[Activity] The data must be copied over exactly and in full.

[Input data]
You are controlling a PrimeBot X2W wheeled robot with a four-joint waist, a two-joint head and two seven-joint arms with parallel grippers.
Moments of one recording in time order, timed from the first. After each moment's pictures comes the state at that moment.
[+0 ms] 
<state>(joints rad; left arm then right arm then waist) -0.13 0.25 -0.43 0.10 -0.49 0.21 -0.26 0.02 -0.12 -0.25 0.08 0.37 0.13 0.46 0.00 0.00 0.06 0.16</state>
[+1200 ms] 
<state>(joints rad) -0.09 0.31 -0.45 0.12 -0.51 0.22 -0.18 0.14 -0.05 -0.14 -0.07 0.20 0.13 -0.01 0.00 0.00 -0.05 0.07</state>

[Output]
You are controlling a PrimeBot X2W wheeled robot with a four-joint waist, a two-joint head and two seven-joint arms with parallel grippers.
Moments of one recording in time order, timed from the first. After each moment's pictures comes the state at that moment.
[+0 ms] 
<state>(joints rad; left arm then right arm then waist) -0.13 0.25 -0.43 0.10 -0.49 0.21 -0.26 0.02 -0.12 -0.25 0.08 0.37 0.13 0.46 0.00 0.00 0.06 0.16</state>
[+1200 ms] 
<state>(joints rad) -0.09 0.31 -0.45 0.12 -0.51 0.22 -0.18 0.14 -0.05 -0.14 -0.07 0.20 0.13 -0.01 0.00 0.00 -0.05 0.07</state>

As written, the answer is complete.